Alguns grupos interessados em certos países de África insistem em recomendar que é necessário legalizar o mercado dos produtos destes animais. Estas personagens asseguram que uma oferta estável de marfim ou de corno de rinoceronte fará com que os preços baixem até que deixe de ser rentável e se elimine o incentivo à caça furtiva de elefantes e rinocerontes.

Esta lógica baseia-se em pressupostos errados e nesses modelos dos economistas que só habitam nas páginas dos piores livros de texto de economia ou nos contos de fadas. É importante examinar todos estes argumentos por partes.

A presunção de que a oferta estável fará com que os preços se reduzam é uma conjetura sem fundamento. Se você tem um comércio de qualquer mercadoria e por acaso se reduzem os custos de produção transmitirá aos seus consumidores as vantagens desse acontecimento ou preferirá ficar com os lucros extras? A resposta depende de muitos fatores, entre eles da estrutura do mercado. Se você quer afastar um concorrente fazendo-lhe guerra, talvez proceda à redução dos preços. Mas também é possível que você prefira guardar esta rentabilidade adicional. Tudo dependerá da estrutura do mercado. Nada garante então que a oferta estável e legal conduza a reduções de preços e à eliminação dos comerciantes ilegais.

É inegável que existe um mercado ilegal de marfim e de corno de rinoceronte. O mais importante mercado final de marfim está na China, mas também há mercados legais noutros países do mundo. A Tailândia é um país de consumo e de trânsito de marfim, mas o destino final não está só na China. Quanto ao corno de rinoceronte, o mercado mais importante na atualidade é o Vietname. Desgraçadamente, a estrutura dos mercados de marfim e de corno de rinoceronte nunca foi bem estudada. Não se sabe se se trata de mercados altamente concentrados e não se conhecem os canais através dos quais concorrem as empresas nesses espaços económicos. Também não se conhece a estrutura de custos dos comerciantes, a sua forma de financiamento e a sua integração vertical (muitos pensam que se trata de cartéis criminosos bem organizados, mas mesmo isso é uma hipótese).

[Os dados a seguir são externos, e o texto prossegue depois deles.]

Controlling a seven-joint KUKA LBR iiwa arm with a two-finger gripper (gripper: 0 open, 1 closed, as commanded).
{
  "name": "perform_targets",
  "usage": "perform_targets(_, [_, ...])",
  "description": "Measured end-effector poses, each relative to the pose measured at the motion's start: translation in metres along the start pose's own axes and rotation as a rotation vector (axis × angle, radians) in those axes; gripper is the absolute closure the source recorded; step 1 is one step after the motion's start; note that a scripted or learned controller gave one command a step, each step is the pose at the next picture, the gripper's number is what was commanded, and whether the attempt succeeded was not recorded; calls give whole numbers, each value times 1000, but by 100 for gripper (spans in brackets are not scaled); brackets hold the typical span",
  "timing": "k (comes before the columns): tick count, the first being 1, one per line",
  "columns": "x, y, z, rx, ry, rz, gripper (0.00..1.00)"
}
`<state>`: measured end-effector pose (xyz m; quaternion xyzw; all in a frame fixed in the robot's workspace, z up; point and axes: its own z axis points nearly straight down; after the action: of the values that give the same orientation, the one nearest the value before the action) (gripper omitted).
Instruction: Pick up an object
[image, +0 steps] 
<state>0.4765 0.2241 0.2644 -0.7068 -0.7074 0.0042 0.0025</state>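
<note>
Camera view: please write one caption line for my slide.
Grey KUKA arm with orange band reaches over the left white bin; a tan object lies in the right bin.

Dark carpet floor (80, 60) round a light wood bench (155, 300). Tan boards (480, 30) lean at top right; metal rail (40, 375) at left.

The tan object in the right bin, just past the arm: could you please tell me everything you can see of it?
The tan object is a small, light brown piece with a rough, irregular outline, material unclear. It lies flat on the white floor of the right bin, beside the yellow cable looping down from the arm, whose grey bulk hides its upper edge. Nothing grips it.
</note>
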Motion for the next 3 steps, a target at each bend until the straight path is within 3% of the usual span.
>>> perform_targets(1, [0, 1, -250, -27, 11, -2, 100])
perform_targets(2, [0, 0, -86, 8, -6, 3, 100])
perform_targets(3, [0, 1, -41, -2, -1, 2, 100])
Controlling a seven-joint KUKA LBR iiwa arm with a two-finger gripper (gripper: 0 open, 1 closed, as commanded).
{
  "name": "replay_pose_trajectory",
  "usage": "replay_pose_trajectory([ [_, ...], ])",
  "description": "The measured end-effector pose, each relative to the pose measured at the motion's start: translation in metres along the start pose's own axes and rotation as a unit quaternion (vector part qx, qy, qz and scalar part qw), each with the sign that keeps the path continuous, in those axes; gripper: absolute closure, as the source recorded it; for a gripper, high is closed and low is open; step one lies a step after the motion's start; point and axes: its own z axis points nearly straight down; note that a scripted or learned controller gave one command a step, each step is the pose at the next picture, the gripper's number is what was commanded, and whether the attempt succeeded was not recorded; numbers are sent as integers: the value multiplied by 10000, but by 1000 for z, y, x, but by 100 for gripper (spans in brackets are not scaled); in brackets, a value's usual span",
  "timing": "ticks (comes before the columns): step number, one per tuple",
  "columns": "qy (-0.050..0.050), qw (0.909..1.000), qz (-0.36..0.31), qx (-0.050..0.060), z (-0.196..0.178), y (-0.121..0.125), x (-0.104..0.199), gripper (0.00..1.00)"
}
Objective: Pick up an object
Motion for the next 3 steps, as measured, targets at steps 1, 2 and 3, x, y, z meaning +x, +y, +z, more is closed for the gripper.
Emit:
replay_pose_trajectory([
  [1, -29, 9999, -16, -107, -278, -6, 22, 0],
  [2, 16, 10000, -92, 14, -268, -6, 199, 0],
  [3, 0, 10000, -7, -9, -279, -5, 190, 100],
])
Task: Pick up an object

Por outras palavras, ignora-se tudo sobre a estrutura e dinâmica dos mercados de marfim e de corno de rinoceronte.

Nadando nestes mares de ignorância, é sumamente arriscado propor a liberalização dos mercados de marfim e de corno de rinoceronte. Pôr em marcha uma política de conservação baseada na legalização destes mercados constitui uma aventura perigosa que pode selar fatalmente o futuro destas espécies.

Artigo Alejandro Nadal, publicado no jornal mexicano “La Jornada” a 20 de maio de 2015

Sobre o/a autor(a)

Economista, professor em El Colegio do México.